Ermer believes that Waubay's perch are reaching old age -- at least, that many of them are. The year-classes are now 8 to 10 years old, positively geriatric by piscine standards. And those that remain are also probably fairly intelligent, and lucky, having evaded ice-fishing lures and baits for most of the decade.

"In Waubay it is an old age of fish," said Ermer. "The males are 9 inches, females 10 to 12 inches; it is the end of their life span. We are really surprised they are hanging on. When those fish go, it will slow down, no doubt, in Waubay. They were huge year-classes. Anyone who fished here in the early 2000s caught those. They have been slowly whittling them down. We have a decent fishable population in the lake, but it is not what it was four years ago. 2000 and 2001 were really good years."

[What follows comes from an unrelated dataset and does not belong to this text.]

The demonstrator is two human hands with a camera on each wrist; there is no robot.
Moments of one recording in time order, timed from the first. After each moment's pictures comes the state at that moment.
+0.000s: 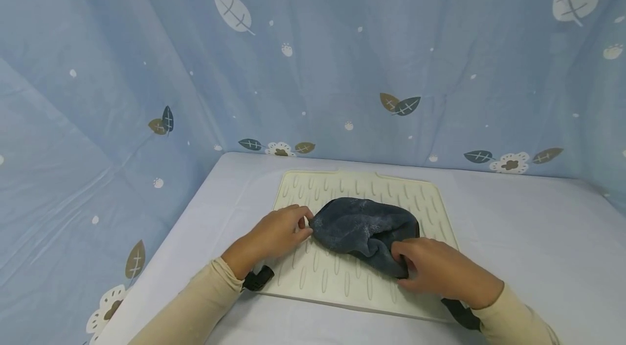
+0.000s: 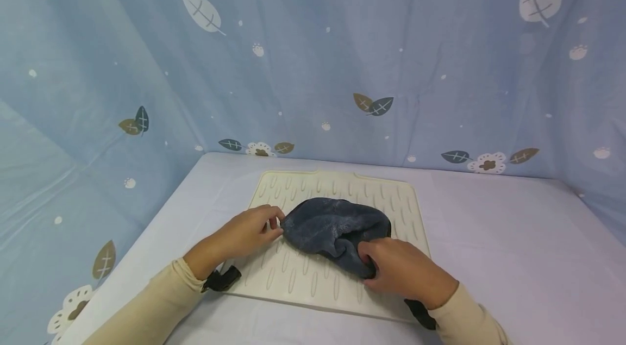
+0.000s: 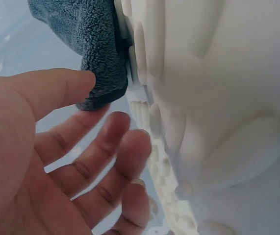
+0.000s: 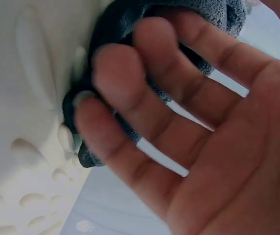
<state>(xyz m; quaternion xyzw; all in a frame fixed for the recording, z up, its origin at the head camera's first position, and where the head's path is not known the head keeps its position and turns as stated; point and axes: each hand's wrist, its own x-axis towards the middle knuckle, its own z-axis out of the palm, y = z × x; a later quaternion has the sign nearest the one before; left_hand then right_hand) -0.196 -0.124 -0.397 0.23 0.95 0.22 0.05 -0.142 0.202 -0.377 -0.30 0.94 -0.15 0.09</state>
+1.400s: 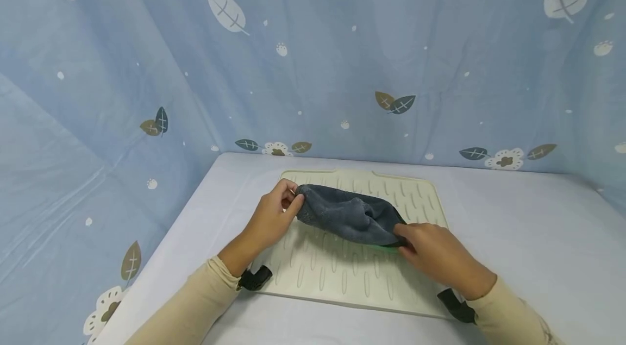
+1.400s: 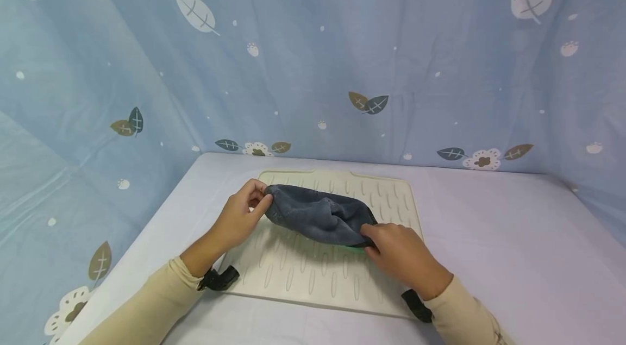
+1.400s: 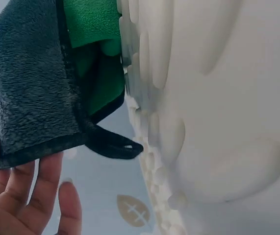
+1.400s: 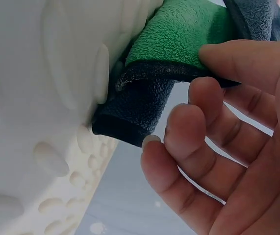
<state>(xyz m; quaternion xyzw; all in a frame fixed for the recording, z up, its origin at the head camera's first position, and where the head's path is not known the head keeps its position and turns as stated) -0.199 -0.124 -0.385 0.19 0.87 0.44 -0.08 -0.147 0.203 -0.378 -0.25 0.96 -0.10 -0.05</state>
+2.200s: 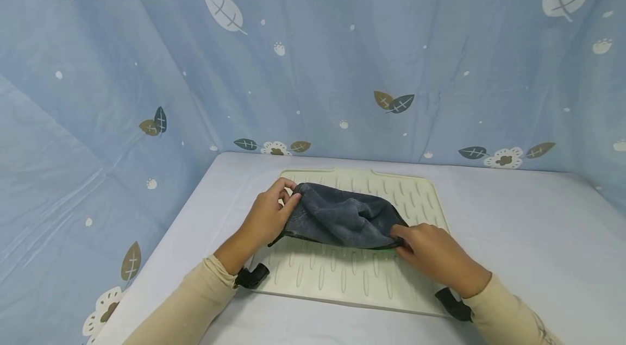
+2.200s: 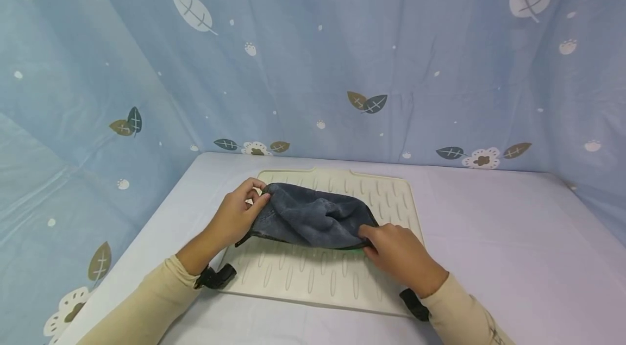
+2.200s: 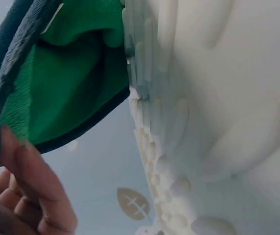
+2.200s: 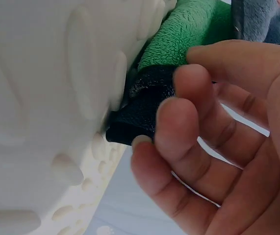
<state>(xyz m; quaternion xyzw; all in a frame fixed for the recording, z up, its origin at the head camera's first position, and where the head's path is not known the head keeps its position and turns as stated) -0.200 -0.128 -0.381 0.19 0.89 0.40 -0.09 -0.149 0.203 -0.386 -0.26 0.96 -0.10 -0.05</state>
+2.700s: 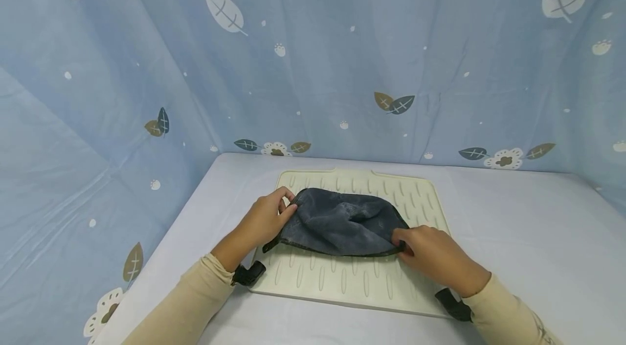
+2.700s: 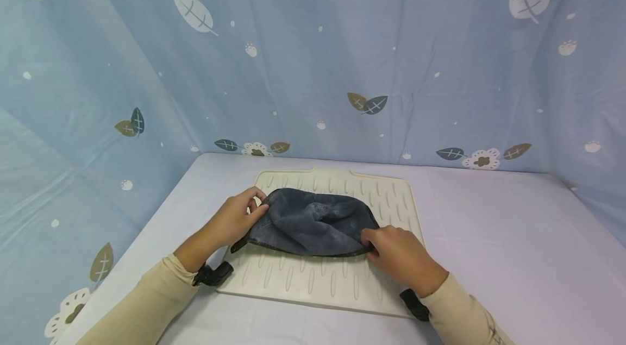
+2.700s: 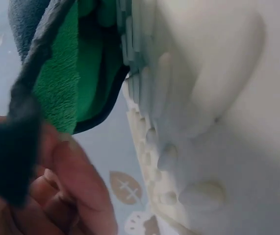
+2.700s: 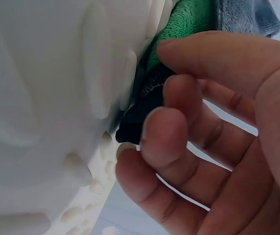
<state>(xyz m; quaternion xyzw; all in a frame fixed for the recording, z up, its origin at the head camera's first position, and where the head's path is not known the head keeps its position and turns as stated) -0.208 -0.137 -0.392 0.16 0.94 0.31 -0.01 -0.151 0.205 -0.391 -0.24 0.96 -0.11 -0.02</state>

Those perch are providing the tail-end of the good fishing that ice-fishermen will be taking advantage of right now. "We get them up to 12 1/2 and 13 inches," remarked Ermer. "That is the top end. They are fat fish. There is still a lot of productivity; they are full of freshwater shrimp."

The next stage of the upswing will be ushered in by more water, flooding the shorelines and starting the cycle again, most likely after deep winter snows -- which, Ermer pointed out, haven't fallen for five years.

But some of the predators are still doing well, including northern pike. One of the best places for them is Bitter Lake. Ermer recommends the south end, where the water is shallow. "Typically, an average fish is 4 to 8 pounds," said Ermer. "They aren't exceptionally big."

For a somewhat different type of ice-fishing, some South Dakota fishermen are going after bluegills this winter. One of the best spots for this: Enemy Swim Lake.

"They don't fish bluegills much, but some guys specifically target them," said Ermer. "Enemy Swim is good. The top size

has gotten smaller over the years. Lynn Lake has a low population for bluegills, but the ones you catch are really big -- usually over 10 inches."

One of the more neglected ice-fishing areas: the Black Hills. Of course, trout swim the lakes there, but anglers also make big catches of perch in Sheridan Lake, which is gorgeously scenic, surrounded by ponderosa pines. On sunny weekend days, lots of ice-fishermen get out on the ice, so to get away from it all, just try the weekdays, when only the hardcore few are out, and not many of them.

Fishermen will also pick up the occasional northern pike in Sheridan. They seem to do fairly well in the lake, as they're fat and feisty.

And all that action is going on right now -- at the height of the ice-fishing season in the Dakotas!